Every generation she refined the training, the lessons. Someday she’d be satisfied. For now, it was time to see just how she’d failed her students this time.

“Let what painful lesson come not stop them from coming home.“ she told herself, as she chose her battle plans. It was part wish, part prayer.

***

In a distant part of the deep Warp, in the corner of the Plague Gardens, in a rusted cage, the Goddess of Life heard another rustle of a new kind of spark, tiny and hidden. Only a few decades old, but the sparks were slowly, slowly spreading. She showed no sign of it. She never had. Isha would do her best for any mortal who honestly worshiped life. The whole of the Imperium and humanity was seeped either in the corruption of the Four, or the Death that permeated the Imperium at every level. So few humans worshiped life, in this dark and cursed age.

Not Nurgle’s mockery of it, but life as it should be. So Isha suffered under disease and plague. So she fought and undermined his work. More souls that would listen to her warnings of what the plague God was readying in his cauldron.

***

Pyrrha never probed. Never pushed. This buried, hidden light that felt like it was coming from the bottom of a rotten bog. But every now and again, a whisper would come in her dreams. Lady Nikos would send in her Magos and healers. Since she took over, turned the promise of sanctuary under her guard in the shadow of a Logician bio-lab into a real Sanctuary under her rule, not once, not once, had Sanctuary suffered the fires of rampart plague.

It was one of the things keeping the Magos on his best behaviour. Forcing him to cede that when it came to warp-craft and Dust Forging, she was the expert, not him and his. Because Pyrrha wasn’t a healer. A Magos Biologis, or a Genetor. She lacked the knowledge, the learning.

***

“This does not fit the logical boundaries of your ability.” her Magos had protested, once upon a time.

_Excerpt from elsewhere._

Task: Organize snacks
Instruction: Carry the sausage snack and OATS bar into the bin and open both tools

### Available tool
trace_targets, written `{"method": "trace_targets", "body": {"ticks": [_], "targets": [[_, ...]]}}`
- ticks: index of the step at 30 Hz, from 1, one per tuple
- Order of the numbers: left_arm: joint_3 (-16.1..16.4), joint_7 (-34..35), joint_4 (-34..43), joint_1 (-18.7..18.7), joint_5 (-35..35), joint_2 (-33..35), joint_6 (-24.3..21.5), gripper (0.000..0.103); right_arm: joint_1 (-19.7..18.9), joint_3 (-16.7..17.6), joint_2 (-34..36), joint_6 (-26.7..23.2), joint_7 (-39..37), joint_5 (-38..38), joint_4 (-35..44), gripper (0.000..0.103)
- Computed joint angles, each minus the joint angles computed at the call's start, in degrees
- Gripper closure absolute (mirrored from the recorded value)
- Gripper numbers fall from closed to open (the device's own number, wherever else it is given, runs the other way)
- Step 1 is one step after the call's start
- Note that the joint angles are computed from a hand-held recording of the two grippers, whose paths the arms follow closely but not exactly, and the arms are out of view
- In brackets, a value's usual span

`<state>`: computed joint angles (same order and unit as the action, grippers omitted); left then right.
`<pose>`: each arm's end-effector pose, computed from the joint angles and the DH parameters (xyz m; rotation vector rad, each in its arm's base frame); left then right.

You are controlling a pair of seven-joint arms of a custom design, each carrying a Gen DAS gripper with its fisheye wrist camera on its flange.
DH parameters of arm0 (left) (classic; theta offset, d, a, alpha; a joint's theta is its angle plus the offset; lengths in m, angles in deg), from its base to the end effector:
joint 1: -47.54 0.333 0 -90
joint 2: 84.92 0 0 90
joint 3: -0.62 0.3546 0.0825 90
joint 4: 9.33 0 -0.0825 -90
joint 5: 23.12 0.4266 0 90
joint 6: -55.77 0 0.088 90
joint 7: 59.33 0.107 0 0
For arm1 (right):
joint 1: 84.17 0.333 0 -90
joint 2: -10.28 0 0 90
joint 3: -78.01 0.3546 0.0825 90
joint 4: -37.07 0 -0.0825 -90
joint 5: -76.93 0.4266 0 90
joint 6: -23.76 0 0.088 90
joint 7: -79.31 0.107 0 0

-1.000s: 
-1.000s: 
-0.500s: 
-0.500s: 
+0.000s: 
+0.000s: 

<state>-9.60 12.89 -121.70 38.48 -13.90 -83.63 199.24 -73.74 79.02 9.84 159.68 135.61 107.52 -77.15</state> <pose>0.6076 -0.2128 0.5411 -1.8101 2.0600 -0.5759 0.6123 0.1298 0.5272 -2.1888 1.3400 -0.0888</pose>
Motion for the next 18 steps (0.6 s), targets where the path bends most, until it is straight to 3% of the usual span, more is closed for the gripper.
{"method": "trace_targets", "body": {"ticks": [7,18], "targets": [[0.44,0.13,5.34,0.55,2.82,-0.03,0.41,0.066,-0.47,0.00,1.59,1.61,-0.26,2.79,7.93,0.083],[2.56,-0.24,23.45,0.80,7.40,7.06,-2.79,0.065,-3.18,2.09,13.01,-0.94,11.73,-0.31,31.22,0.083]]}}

“Logic and the Warp don’t mix well Magos. That is the core of your order’s failure. Not that you didn’t. Not that you failed. You cannot. The very reliance on order, truth and sense robs you of the ability. I did not find the plague. I felt the touch of its master. Logic isn’t enough. It will never be enough. It takes truth, trust and faith.”

“You speak of Sorcery.”

“No. I do not. But you will never see the difference. Not in the method, only in the consequences. You lack the senses for it.”

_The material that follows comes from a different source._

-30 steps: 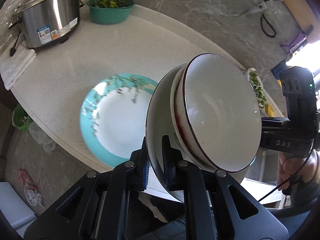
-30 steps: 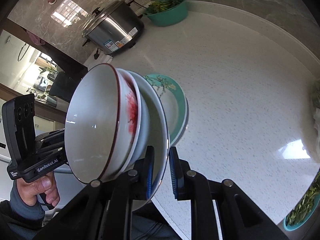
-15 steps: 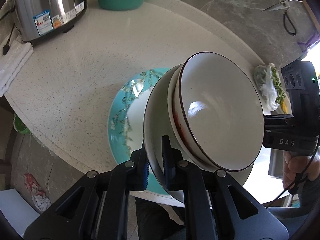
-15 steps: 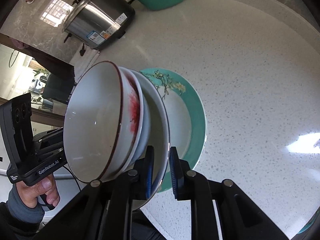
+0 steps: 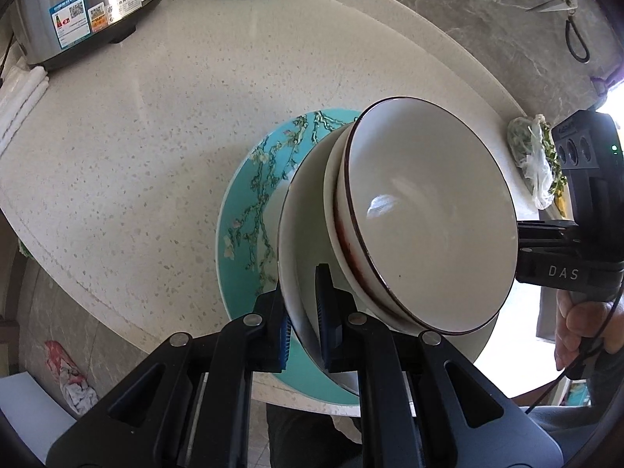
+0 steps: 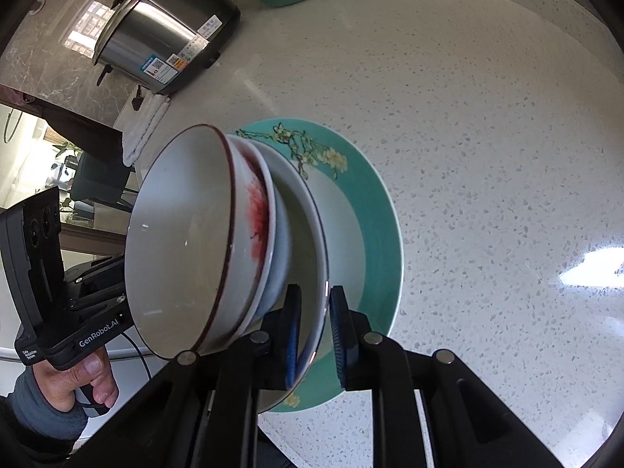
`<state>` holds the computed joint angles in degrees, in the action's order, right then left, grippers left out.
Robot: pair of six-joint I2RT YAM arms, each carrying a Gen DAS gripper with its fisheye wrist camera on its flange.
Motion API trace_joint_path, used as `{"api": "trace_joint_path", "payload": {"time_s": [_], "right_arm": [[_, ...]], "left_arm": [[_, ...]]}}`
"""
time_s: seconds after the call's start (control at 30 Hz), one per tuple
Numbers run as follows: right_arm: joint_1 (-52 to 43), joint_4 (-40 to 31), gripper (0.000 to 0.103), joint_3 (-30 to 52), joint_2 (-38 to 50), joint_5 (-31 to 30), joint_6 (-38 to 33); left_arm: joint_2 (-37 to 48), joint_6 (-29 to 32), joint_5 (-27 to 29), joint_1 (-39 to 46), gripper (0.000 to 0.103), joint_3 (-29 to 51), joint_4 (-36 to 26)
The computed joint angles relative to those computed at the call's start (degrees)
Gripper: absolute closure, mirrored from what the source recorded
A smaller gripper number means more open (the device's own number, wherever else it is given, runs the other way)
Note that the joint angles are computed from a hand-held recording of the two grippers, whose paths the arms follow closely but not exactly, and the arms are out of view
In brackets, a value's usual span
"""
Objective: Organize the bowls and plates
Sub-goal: 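Lift the bowl stack with both grippers and carry it over the teal-rimmed plates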
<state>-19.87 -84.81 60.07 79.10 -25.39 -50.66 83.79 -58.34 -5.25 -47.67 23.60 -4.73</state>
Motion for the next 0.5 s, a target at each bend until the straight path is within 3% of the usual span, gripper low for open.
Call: {"api": "trace_joint_path", "payload": {"time_s": [0.27, 0.5], "right_arm": [[0.40, 1.22, 0.086, -0.40, 0.19, -0.67, 0.18], [0.54, 1.45, 0.085, -0.66, -0.27, -0.59, 0.23]], "left_arm": [[1.71, 2.71, 0.07, 1.76, 0.094, 2.25, -0.74], [0.81, 0.09, -1.16, -0.09, 0.091, 1.77, -0.40]]}}
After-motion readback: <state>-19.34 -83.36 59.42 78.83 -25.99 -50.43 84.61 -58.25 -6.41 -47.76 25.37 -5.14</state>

“Which require me to already trust you and have faith merely on your word if I am to see said result. When we already know warp-craft and sorcery can and will twist the minds of those exposed to it. Vexing.”

***

Sanctuary had its flaws, and they were many. Compromises and failures. It was still far better than anything else on the entire planet. Fenksworld, Hive world. Home to billions. Just one among many.

Pyrrha went to war. The blood would never wash out. Never fully. She did not want it to. But someday she hopes to make a future where her distant, future students won’t have to face that same choice.

Just that would already be an incredible victory.